Jung suggested three possible reactions to this. Some people may fight to restore their persona, recoiling from reality and self-awareness and trying to put that mask back on. Others may struggle to relate to the world without their persona. Instead, they retreat into a fantasy world.
But for some the disintegration of the persona is the start of something new. They are finally able to look inside and truly get in touch with themselves. They are also able to develop a flexible, realistic persona, which allows them to function in society and connect with others, without hiding their true self.
How Do We Do This?
Dropping our masks in early recovery can be frightening. We may be unsure how to relate to others without resorting to our old personas. But it can also be an exciting space of possibility that allows us to ask ourselves some of life’s biggest questions. Who am I? What are my values? What do I stand for? How do I want to live?
Embrace Sober House is an ideal place to confront this challenge. Several key pillars of our programme can help you drop your mask and embrace authenticity.
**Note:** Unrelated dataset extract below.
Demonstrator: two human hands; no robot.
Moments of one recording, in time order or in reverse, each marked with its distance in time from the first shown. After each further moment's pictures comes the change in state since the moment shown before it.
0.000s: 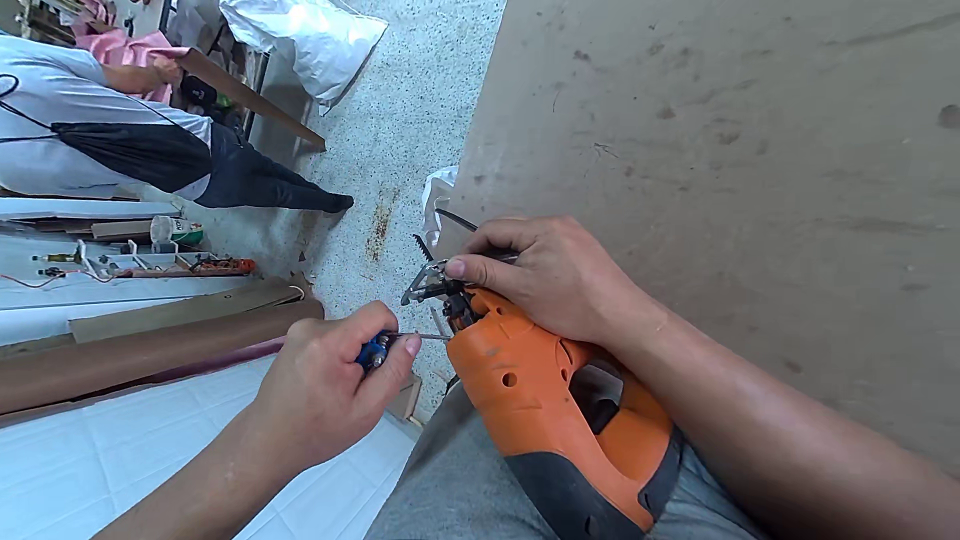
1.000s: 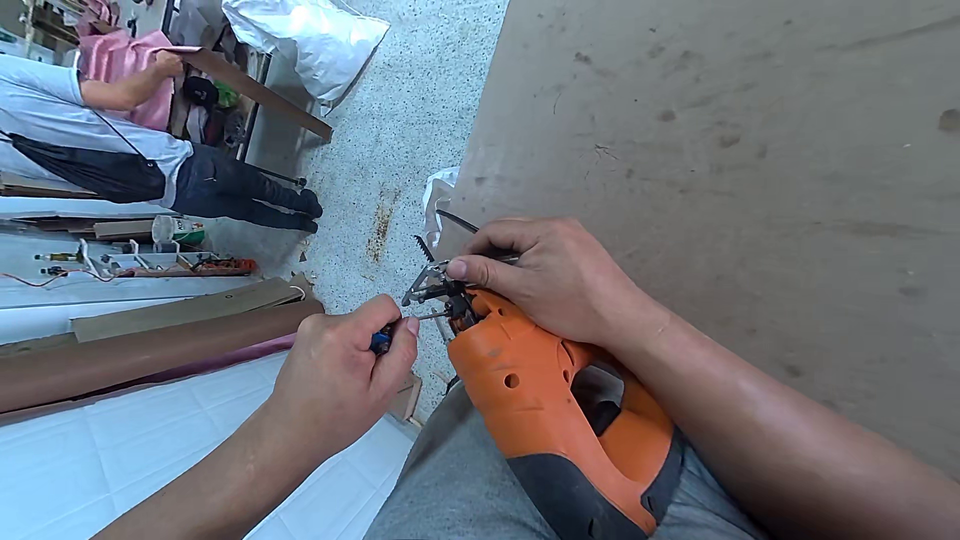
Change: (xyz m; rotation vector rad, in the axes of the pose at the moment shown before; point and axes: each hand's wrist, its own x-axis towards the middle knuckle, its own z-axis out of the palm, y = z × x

Being around others who are also on a journey of self discovery is invaluable. Being surrounded by nurturing support can help you let go of your old defense mechanisms and take a step into the unknown. You will be supported by our empathetic staff who have also walked that journey. Sometimes others see things in us that we don’t see in ourselves. Receiving honest, caring feedback from your peers can help you build your self-awareness.
Embrace Sober House gives you a space to experiment. When we’re letting go of our old masks, we don’t get it right every time. We provide a compassionate environment where everyone understands how challenging early recovery can be.
Our programme puts self-discovery front and center.
Working with our CBT therapists, you can identify the underlying beliefs that your masks were protecting you from. When we are aware of these beliefs, we can start to change them and develop new, healthier beliefs about ourselves, others and the world. We can experiment with new behaviors that help strengthen these beliefs.
Meditation helps us to let go of the old stories we have been telling ourselves. Sometimes we become stuck in these stories about who we are or what people think of us. Through meditation, we can see these stories for the fiction they are. This liberates us and helps us to engage with the present and move forwards with clarity, rather than being tangled up in outdated narratives.
Meditation also helps us become more aware of our feelings. We no longer need to protect ourselves from emotions or hide from them by wearing masks. We learn to sit with them, and as their power diminishes, we have the freedom to act in new ways.
At Embrace Sober House, you will have the time to explore your new self. You may discover new passions in the vibrant city of Chiang Mai, or rediscover old ones. Some people fall in love with outdoor activities like hiking or kayaking. Others try things like pottery or painting and discover an artistic side they never knew they had.
When we take our masks off, we are no longer constricted by our old ideas of who we are or how we think we should behave. The world becomes a place of exciting possibilities. Recovery is only the start.